◆ To do: Where in the listing does the word "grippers" appear? Report each line that holds it.
Data below: Begin
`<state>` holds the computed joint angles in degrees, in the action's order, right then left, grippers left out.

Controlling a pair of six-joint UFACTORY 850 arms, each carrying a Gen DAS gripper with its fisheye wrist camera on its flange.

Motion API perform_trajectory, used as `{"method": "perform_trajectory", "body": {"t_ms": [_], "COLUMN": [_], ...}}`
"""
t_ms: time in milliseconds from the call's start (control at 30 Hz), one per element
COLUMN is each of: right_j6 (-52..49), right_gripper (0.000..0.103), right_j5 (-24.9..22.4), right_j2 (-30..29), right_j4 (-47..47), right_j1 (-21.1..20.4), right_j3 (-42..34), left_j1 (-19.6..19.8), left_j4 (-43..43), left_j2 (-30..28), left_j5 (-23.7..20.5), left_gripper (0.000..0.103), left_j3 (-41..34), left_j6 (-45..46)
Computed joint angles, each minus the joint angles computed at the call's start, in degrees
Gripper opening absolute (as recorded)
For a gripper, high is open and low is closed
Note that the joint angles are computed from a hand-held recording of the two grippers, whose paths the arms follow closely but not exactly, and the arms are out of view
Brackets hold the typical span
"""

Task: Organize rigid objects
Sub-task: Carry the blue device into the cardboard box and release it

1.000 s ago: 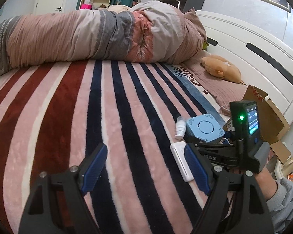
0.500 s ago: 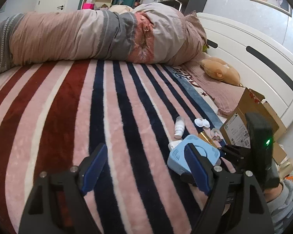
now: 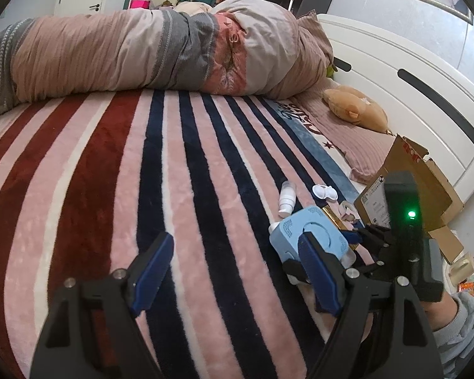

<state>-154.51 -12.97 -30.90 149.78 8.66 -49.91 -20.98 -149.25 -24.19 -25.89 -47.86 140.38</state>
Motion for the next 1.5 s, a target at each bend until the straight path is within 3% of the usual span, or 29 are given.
{"method": "perform_trajectory", "body": {"t_ms": [33, 200, 333, 500, 567, 700, 767, 833, 933, 1167, 1400, 1500], "right_j6": [-3.5, 0.2, 3.7, 4.5, 2.6, 3.7, 3.5, 5.0, 6.6, 19.2, 25.1, 24.1], "right_gripper": [0.079, 0.079, 0.079, 0.079, 0.079, 0.079, 0.079, 0.079, 0.079, 0.079, 0.079, 0.082], "right_j5": [-0.3, -5.1, -12.0, -21.9, -23.8, -28.1, -29.6, -30.7, -29.8, -27.0, -21.0, -17.5], "right_j2": [-0.1, 2.3, 8.0, 17.8, 20.7, 25.8, 27.5, 28.5, 29.4, 26.2, 22.1, 21.5], "right_j4": [3.1, -2.4, -9.9, -16.6, -16.1, -19.7, -20.7, -23.9, -26.3, -37.9, -45.3, -43.5], "right_j1": [0.2, -1.2, -2.6, -5.2, -5.9, -10.8, -13.4, -17.6, -22.1, -31.4, -32.9, -31.9], "right_j3": [0.0, 2.5, 7.2, 13.9, 15.6, 18.6, 19.9, 20.1, 20.1, 16.2, 12.3, 11.9], "left_j1": [0.0, 0.4, 1.3, -0.7, -1.4, -3.9, -6.6, -9.2, -13.3, -19.2, -20.7, -21.1], "left_j4": [1.0, 8.7, 21.7, 28.9, 31.2, 37.1, 38.6, 40.9, 44.9, 59.4, 72.1, 75.4], "left_j2": [-0.1, -0.2, 0.4, 2.5, 3.1, 3.0, 2.8, 2.0, -0.4, -8.1, -13.7, -14.2], "left_j5": [-0.1, -1.2, -8.6, -11.6, -14.0, -17.2, -15.5, -14.0, -10.7, -5.6, -4.7, -2.3], "left_gripper": [0.078, 0.078, 0.078, 0.078, 0.073, 0.047, 0.045, 0.034, 0.028, 0.027, 0.029, 0.037], "left_j3": [-0.1, -0.5, -1.1, -3.3, -4.3, -8.2, -10.8, -13.8, -19.1, -30.5, -37.5, -38.3], "left_j6": [-0.9, -7.9, -19.2, -24.4, -26.5, -31.8, -32.1, -33.1, -34.7, -47.4, -60.0, -63.2]}}
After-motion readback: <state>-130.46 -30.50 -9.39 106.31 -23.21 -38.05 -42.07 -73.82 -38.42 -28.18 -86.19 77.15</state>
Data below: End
◆ Problem solution:
`<state>` holds the computed joint angles in degrees, in the action's order, right then left, grippers left out.
Note that the joint angles are computed from a hand-held recording of the two grippers, whose paths the arms follow closely but not exactly, and the arms are out of view

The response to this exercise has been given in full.